Dolphin eyes swim camp with world champ

Friday, 8 March 2019:

JESSICA HANSEN of Australia reacts during the Women's 50m Breaststroke semi final of the FINA World Championships in Budapest, Hungary.
JESSICA HANSEN of Australia reacts during the Women's 50m Breaststroke semi final of the FINA World Championships in Budapest, Hungary.


Another training camp with Olympic champion Lilly King is in Dolphins team leader Jessica Hansen's sights as she prepares to finally reel in her great rival at the 2019 world swimming titles.

Breaststroke champ Hansen is putting in the hard yards this week on the Sunshine Coast, preparing for next month's national championships in Adelaide followed by June's world titles selections trials in Brisbane.

But Hansen - a member of the Australian team's new five-strong leadership group - also has one eye on a planned trip to the United States where she hopes to be reunited with world record holder King.

Victoria-based Hansen announced herself as a world force in 2018 after a two-week stint in Indiana with King's college squad.

Hansen toiled away trying to keep up with King in the pool before picking the champion's brain out of the water.

The results were staggering.

The 23-year-old pulled off a shock Pan Pacs 100m breaststroke silver medal behind King in August in Tokyo before claiming bronze in the same event at December's world short course titles in China.

It was a remarkable turnaround after Hansen appeared disillusioned following her last placing in the same event at April's Gold Coast Commonwealth Games.
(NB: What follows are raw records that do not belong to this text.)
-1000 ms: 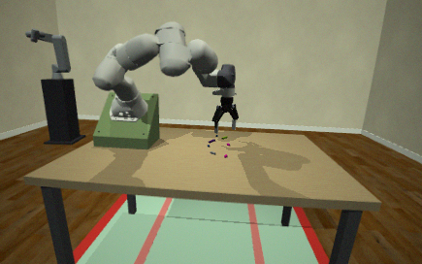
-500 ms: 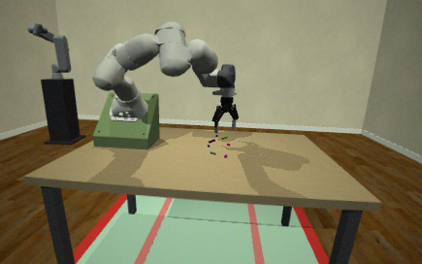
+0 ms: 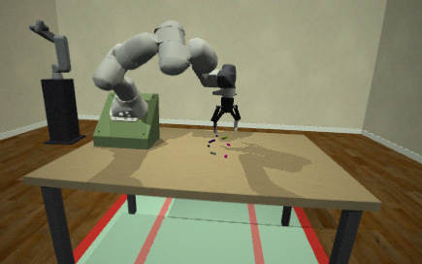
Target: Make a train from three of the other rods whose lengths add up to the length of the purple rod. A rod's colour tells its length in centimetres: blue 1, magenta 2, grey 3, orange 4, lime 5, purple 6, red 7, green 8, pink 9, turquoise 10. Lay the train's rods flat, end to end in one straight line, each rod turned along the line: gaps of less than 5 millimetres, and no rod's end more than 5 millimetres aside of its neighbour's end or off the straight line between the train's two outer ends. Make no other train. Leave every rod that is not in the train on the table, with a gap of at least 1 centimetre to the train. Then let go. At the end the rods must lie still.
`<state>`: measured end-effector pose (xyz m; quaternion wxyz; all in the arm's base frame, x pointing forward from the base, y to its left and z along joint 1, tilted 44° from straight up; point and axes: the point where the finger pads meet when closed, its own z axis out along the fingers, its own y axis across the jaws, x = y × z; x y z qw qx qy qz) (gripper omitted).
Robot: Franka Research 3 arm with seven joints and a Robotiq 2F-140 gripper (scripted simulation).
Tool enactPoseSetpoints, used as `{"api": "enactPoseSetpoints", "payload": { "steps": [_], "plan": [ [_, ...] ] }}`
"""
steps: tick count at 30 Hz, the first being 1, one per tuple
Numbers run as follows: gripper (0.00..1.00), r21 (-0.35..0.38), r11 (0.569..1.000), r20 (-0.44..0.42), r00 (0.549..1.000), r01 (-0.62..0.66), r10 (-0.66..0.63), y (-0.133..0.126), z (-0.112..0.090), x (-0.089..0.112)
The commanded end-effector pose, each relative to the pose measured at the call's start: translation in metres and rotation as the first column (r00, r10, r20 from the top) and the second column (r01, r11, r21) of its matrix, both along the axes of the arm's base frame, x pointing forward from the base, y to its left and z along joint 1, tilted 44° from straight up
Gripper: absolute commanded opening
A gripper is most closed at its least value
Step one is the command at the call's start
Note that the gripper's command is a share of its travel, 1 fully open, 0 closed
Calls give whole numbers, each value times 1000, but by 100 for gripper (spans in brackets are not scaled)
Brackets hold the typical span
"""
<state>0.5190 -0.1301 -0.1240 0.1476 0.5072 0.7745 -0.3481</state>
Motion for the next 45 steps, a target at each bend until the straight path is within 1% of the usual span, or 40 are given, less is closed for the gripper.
{"api": "enactPoseSetpoints", "payload": {
  "steps": [1, 2, 14, 16, 18, 19, 26, 33, 35, 36, 45],
  "plan": [
    [100, -11, 996, 100, 991, 93, -91, 2, 0, -1],
    [100, -12, 992, 131, 984, 124, -122, 1, 0, -1],
    [100, -9, 966, 262, 933, 260, -249, -3, 4, -1],
    [100, -7, 959, 283, 921, 282, -269, -3, 5, -1],
    [100, -7, 959, 283, 921, 282, -269, -3, 5, -1],
    [100, -3, 950, 312, 903, 312, -296, -4, 5, -1],
    [100, 12, 922, 384, 850, 386, -361, -6, 7, -1],
    [100, 33, 889, 452, 786, 457, -421, -8, 10, -1],
    [100, 33, 889, 452, 786, 457, -421, -8, 10, -1],
    [100, 42, 874, 478, 758, 484, -443, -9, 10, -1],
    [100, 80, 821, 556, 658, 565, -507, -12, 13, -1]
  ]
}}
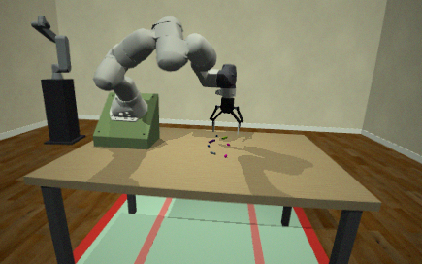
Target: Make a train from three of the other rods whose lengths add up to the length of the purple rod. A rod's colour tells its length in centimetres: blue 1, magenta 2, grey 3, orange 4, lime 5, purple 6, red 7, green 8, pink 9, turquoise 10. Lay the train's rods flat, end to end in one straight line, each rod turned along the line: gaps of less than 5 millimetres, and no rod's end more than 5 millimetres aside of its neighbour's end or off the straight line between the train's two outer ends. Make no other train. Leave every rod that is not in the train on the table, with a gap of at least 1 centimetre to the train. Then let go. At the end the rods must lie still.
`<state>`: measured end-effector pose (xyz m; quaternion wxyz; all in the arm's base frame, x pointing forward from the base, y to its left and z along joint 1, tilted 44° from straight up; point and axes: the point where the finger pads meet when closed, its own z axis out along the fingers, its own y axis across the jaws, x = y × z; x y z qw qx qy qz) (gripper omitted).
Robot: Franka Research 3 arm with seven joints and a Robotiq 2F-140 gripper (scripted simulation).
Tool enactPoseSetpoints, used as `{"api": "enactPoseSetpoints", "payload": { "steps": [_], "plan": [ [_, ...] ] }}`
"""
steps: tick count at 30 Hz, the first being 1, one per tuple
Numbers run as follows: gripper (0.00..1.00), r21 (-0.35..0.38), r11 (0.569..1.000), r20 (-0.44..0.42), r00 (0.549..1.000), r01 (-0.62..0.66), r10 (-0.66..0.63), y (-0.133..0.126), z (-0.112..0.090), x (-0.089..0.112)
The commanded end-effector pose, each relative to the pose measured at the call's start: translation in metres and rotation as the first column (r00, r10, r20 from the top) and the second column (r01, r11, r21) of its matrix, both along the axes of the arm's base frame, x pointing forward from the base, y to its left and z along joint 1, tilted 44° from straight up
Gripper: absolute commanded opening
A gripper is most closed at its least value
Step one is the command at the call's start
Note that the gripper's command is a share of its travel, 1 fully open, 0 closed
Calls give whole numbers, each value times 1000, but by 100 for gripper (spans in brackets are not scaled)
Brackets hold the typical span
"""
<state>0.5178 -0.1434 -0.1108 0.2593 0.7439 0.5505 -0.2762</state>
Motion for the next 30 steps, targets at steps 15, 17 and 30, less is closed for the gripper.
{"api": "enactPoseSetpoints", "payload": {
  "steps": [15, 17, 30],
  "plan": [
    [100, -8, 963, 273, 927, 269, -257, -3, 4, -1],
    [100, -5, 957, 295, 915, 291, -277, -4, 5, -1],
    [100, 23, 905, 424, 815, 426, -394, -7, 9, -1]
  ]
}}
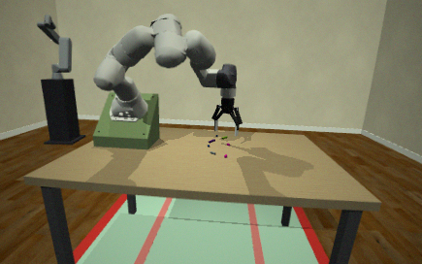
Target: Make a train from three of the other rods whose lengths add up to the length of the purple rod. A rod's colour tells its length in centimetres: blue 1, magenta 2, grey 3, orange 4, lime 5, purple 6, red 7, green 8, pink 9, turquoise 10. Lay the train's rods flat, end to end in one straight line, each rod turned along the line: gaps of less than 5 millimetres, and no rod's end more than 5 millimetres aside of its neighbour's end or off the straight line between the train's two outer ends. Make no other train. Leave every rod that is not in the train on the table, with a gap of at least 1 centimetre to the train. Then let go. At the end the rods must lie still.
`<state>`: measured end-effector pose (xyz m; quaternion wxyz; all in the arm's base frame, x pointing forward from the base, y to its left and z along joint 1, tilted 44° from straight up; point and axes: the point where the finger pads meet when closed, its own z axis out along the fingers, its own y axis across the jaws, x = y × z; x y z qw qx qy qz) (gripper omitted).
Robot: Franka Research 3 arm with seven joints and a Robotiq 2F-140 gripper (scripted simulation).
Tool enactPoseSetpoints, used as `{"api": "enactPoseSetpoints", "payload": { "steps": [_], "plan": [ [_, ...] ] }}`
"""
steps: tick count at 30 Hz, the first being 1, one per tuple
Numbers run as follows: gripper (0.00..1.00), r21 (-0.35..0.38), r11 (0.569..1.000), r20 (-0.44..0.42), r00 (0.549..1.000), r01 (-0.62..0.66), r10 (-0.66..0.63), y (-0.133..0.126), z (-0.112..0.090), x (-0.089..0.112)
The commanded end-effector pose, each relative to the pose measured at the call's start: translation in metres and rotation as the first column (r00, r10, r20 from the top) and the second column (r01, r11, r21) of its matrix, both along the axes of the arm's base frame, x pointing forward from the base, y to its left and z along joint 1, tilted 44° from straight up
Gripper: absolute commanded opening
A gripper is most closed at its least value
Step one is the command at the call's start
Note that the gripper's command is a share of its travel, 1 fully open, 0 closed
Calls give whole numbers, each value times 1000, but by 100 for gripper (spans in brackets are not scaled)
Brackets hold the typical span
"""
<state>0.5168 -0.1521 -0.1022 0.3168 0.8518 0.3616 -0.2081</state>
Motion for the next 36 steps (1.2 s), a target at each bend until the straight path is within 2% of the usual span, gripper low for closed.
{"api": "enactPoseSetpoints", "payload": {
  "steps": [1, 9, 11, 12, 26, 28, 29, 36],
  "plan": [
    [100, -12, 994, 123, 986, 113, -111, 1, 0, 0],
    [100, -12, 979, 212, 957, 205, -198, -1, 3, 0],
    [100, -12, 979, 212, 957, 205, -198, -1, 3, 0],
    [100, -10, 972, 242, 944, 236, -226, -2, 3, 0],
    [100, 13, 922, 389, 847, 388, -362, -6, 7, -1],
    [100, 13, 922, 389, 847, 388, -362, -6, 7, -1],
    [100, 21, 909, 416, 823, 416, -386, -7, 8, -1],
    [100, 44, 873, 482, 755, 485, -444, -9, 10, -2]
  ]
}}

Hansen hopes another camp alongside the American will help her to take King's crown at the July world titles in South Korea.

"We are definitely in conversation with Lilly and her coach. We just need to get it approved but we are looking at doing it again before the June trials," Hansen told AAP.

"That camp was a turning point for me. It gave me a new perspective on swimming and the way to go about things.

"I made improvements in a lot of areas of my swimming which I have built on so that is exciting."

Hansen admitted lining up against King was still daunting but she would not show any sign of nerves if given the chance to topple her rival in South Korea.

"When she races, she has a very fierce racing mentality and that can still be quite daunting because it is such a contrast to the person that I have grown to know," Hansen said.

"But it (US camp) proved to me that if I stick to what I am doing, I will get the outcome (at world titles)."

Hansen's resurgence has also earned an invitation to the lucrative International Swimming League (ISL), joining fellow Australians Kyle Chalmers, the Campbell sisters and Emma McKeon on the star-studded London team.

The ISL - bankrolled by billionaire Konstantin Grigorishin - will run over six legs from October to December featuring eight teams based in Europe or the United States.